Throughout the spring, the committee met to discuss drafts. The student committee members, chosen after consultation with student-government leaders, informed the committee about which proposed rules might incite student discontent. The adviser from the general counsel’s office provided background on how a Missouri statute could complicate the First Amendment analysis concerning regulations of university property.

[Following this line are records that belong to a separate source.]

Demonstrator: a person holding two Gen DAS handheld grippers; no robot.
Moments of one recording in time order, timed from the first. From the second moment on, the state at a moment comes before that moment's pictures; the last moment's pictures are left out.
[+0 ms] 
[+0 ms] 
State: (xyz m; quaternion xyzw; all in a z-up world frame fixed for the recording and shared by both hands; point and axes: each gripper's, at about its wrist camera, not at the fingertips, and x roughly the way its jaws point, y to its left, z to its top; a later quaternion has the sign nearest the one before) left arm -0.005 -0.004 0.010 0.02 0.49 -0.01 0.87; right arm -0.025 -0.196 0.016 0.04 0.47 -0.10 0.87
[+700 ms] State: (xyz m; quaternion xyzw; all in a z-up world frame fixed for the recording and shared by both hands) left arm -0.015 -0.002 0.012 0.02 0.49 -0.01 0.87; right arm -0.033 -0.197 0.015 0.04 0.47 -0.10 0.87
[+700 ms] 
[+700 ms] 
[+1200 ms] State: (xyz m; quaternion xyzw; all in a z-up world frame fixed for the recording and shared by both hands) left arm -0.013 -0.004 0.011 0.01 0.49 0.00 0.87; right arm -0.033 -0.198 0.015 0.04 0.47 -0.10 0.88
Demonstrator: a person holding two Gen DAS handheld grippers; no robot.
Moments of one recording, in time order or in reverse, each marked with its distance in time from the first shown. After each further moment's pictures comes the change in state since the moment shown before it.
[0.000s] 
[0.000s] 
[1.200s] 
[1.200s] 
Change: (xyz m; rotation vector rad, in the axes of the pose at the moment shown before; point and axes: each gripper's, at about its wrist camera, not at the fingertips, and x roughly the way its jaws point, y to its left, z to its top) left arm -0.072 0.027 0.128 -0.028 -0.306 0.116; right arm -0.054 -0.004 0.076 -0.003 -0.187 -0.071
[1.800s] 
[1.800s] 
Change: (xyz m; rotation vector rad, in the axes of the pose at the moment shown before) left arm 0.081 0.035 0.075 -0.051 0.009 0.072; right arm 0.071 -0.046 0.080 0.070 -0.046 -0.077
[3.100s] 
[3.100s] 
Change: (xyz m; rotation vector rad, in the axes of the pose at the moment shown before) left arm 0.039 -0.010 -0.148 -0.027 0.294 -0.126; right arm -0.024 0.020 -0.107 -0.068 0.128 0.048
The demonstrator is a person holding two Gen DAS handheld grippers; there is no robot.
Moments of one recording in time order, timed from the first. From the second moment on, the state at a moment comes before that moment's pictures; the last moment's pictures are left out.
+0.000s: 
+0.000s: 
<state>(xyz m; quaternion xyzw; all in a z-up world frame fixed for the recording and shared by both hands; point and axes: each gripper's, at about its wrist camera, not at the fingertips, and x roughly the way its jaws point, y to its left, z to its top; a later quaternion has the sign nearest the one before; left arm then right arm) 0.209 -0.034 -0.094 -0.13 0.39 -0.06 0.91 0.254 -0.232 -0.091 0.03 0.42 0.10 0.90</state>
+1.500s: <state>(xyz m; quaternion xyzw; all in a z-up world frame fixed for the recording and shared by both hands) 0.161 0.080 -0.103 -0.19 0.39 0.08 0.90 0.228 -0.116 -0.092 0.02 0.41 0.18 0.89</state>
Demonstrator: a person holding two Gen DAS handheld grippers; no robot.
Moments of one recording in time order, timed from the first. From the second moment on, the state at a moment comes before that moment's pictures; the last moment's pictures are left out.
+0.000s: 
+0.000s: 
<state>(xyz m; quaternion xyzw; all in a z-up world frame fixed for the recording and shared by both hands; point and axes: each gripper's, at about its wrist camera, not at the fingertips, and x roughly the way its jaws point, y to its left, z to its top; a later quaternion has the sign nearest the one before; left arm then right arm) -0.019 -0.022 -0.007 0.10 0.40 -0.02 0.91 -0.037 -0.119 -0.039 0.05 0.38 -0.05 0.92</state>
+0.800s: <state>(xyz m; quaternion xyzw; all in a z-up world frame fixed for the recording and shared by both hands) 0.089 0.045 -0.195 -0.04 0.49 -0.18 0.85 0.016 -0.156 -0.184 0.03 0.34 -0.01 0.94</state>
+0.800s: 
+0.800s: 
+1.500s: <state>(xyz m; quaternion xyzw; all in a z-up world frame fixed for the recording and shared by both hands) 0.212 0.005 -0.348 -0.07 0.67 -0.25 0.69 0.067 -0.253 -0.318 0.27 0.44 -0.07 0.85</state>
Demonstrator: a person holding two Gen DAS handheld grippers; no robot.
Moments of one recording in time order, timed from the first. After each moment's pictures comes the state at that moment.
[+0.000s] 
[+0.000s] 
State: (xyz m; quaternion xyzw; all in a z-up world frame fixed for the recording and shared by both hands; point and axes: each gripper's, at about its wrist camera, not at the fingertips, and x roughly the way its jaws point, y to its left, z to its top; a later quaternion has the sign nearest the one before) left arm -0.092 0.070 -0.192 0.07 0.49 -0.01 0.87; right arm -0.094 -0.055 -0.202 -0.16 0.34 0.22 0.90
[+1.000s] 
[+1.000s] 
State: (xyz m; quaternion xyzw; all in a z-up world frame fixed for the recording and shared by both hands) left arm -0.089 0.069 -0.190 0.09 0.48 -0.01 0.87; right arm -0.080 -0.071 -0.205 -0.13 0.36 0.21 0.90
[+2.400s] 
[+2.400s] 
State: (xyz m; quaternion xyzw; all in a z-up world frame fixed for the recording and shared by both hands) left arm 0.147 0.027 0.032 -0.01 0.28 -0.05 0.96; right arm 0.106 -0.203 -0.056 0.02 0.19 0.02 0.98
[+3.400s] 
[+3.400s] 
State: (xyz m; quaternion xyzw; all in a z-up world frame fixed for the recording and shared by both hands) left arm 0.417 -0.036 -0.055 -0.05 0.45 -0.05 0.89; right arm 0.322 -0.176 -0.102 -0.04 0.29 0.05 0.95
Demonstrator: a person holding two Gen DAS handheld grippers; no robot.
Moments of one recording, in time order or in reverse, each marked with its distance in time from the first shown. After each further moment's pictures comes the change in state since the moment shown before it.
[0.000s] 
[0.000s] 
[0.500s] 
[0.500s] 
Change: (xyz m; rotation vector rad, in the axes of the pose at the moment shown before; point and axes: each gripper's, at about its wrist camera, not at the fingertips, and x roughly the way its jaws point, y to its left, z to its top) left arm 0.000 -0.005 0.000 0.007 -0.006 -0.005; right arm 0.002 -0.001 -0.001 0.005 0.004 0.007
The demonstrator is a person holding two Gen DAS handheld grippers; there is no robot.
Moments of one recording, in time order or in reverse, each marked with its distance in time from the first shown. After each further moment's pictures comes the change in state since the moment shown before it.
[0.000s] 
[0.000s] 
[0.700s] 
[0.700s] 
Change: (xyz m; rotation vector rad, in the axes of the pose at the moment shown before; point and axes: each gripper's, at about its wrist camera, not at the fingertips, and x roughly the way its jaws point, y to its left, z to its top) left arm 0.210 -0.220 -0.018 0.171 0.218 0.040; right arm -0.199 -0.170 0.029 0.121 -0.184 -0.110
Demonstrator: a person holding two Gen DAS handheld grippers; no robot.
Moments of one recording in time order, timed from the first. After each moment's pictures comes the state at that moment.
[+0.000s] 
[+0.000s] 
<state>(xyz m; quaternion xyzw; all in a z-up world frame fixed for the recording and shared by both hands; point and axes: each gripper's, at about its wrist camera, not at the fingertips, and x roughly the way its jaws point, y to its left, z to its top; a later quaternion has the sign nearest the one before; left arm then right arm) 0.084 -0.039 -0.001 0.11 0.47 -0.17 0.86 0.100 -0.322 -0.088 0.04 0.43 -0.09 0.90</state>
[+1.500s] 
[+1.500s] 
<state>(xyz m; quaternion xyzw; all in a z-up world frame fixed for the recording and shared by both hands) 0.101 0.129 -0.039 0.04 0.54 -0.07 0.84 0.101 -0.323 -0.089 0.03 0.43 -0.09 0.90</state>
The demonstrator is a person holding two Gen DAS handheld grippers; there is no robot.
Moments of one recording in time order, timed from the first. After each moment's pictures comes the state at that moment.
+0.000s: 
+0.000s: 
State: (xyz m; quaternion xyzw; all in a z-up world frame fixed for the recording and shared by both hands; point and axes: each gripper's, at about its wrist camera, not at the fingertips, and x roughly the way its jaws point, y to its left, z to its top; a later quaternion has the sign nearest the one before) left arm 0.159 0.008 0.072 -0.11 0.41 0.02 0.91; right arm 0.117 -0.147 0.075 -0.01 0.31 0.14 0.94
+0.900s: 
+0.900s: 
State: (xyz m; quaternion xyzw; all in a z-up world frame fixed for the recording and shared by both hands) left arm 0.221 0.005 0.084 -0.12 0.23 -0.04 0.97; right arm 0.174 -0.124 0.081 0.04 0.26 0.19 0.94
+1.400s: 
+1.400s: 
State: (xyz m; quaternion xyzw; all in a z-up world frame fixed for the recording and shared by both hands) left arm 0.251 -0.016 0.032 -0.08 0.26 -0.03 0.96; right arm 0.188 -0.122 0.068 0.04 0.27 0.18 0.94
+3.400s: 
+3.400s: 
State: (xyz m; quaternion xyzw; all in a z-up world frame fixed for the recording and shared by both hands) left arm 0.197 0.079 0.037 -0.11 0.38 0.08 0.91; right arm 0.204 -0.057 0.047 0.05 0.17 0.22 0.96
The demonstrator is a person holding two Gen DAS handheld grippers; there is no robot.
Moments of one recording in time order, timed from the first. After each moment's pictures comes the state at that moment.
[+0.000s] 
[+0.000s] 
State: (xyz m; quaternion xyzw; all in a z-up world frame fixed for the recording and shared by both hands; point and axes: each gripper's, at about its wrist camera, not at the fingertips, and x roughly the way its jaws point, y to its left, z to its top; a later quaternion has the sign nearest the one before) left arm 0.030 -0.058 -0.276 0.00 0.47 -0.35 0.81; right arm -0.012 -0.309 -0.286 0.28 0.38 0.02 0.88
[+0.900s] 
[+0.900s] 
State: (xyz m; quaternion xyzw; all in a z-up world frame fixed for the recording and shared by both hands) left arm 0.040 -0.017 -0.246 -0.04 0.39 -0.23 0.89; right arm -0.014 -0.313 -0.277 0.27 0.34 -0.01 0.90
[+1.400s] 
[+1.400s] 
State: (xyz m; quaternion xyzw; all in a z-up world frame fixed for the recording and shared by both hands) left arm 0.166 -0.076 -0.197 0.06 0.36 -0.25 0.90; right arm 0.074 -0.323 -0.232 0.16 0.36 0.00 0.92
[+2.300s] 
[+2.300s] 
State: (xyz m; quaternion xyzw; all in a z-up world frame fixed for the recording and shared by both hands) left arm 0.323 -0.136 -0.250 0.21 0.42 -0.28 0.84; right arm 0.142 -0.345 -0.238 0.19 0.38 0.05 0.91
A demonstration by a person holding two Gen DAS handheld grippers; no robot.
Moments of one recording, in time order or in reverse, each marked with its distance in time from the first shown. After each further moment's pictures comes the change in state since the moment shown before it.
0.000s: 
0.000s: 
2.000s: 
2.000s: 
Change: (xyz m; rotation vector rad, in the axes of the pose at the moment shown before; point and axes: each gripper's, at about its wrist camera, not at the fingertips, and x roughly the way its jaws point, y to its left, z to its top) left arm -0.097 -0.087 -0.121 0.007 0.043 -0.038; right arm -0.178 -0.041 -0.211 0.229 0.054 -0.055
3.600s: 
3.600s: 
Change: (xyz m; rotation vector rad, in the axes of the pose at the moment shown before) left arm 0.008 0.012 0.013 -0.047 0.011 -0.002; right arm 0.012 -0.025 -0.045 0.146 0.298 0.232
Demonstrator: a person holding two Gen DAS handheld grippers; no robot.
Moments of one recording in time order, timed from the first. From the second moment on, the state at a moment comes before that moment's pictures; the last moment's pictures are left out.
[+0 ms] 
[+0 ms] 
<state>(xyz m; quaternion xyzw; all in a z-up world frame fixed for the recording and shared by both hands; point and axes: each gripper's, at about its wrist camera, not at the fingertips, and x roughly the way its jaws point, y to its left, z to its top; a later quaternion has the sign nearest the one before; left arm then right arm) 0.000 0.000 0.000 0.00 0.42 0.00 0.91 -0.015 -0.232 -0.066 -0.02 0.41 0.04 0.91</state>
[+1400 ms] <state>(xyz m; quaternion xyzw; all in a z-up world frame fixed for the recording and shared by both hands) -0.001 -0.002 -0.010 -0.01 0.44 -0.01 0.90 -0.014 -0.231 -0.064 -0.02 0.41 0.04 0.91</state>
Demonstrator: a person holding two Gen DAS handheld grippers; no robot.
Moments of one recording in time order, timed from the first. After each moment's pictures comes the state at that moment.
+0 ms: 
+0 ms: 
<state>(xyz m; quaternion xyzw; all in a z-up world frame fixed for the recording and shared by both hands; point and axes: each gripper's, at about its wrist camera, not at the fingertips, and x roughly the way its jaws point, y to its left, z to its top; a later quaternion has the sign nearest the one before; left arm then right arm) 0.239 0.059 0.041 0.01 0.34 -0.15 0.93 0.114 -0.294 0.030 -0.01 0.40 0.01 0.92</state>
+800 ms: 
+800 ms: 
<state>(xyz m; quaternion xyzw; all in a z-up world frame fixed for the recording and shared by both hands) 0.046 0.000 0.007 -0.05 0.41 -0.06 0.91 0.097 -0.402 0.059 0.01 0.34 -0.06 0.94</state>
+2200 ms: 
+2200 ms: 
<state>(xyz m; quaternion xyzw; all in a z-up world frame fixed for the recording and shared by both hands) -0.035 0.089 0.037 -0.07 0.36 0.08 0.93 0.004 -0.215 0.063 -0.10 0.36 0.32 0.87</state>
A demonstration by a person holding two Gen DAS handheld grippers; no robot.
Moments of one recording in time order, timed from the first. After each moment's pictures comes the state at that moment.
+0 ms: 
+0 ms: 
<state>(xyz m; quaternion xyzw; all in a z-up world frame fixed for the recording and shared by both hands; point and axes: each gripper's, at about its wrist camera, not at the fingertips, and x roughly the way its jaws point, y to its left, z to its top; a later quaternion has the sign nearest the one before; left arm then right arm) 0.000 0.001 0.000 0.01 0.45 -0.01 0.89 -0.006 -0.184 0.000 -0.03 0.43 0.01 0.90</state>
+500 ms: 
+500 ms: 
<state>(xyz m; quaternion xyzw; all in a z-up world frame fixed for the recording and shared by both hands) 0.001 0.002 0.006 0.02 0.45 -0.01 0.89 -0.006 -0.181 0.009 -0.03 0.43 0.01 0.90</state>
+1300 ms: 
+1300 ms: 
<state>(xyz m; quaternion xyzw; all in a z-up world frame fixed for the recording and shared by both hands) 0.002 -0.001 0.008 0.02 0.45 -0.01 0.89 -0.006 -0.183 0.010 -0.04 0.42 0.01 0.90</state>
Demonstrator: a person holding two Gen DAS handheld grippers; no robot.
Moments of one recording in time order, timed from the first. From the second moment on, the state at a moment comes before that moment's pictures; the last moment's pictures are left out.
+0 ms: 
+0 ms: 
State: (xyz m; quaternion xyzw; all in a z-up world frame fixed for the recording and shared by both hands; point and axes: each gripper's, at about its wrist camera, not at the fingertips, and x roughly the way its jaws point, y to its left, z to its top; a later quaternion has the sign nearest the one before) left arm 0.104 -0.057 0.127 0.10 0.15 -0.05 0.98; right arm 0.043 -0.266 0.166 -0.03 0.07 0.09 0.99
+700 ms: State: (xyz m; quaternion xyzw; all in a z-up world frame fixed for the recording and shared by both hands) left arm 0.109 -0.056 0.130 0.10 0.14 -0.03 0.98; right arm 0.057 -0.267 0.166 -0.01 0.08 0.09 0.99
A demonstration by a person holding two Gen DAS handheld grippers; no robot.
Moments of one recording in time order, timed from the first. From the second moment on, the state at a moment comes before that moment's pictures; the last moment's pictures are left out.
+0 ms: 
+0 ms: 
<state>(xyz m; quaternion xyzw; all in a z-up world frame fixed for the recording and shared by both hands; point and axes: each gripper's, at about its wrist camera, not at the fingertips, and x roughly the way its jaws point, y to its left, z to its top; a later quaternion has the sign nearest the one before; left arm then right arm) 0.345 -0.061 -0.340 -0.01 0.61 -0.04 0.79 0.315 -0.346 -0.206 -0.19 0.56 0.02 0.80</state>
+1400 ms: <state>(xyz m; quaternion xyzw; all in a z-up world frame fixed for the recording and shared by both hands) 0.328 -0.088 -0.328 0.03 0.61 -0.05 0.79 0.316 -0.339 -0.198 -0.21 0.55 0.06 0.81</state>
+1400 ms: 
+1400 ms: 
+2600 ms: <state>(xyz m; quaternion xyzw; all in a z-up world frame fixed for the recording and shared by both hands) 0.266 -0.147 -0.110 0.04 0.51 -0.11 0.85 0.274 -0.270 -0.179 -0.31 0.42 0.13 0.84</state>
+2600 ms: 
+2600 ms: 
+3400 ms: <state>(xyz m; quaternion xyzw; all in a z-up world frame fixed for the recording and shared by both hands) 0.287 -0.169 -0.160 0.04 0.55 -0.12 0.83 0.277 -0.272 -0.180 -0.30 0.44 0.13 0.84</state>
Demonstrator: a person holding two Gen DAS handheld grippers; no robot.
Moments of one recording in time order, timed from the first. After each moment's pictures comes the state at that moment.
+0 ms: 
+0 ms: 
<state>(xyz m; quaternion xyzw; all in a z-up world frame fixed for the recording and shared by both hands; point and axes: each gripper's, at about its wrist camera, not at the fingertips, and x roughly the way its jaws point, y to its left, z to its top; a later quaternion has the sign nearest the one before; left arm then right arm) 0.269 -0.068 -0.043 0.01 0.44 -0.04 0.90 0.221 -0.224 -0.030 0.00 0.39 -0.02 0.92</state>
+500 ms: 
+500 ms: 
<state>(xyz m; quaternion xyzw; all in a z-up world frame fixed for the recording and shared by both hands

In late May 2016, the committee chair transmitted the committee’s detailed recommendations to the chancellor and me. I shared the report with the Faculty Council, and the chancellor emailed all faculty, staff, and students a link to the committee web page where the draft rules had been posted. It didn’t take long for suggested improvements to appear in my inbox. This past fall, we held public meetings, and the committee prepared updated drafts incorporating changes suggested in written comments and at the forums.
Eventually, the Faculty Council approved a set of policies, and the chancellor directed staff to distill them into new provisions of the "Business Policy and Procedure Manual." A few days before leaving for his new job, Interim Chancellor Foley announced his formal approval of the policies, effective June 1, 2017.
The rules represent the shared wisdom of faculty and administration, as well as the staff who will enforce them and the students they will regulate. With a combination of expertise, patience, and goodwill, we have shown how shared governance is supposed to work — and how free speech can be protected.
Ben Trachtenberg is an associate professor of law and chair of the Faculty Council at the University of Missouri.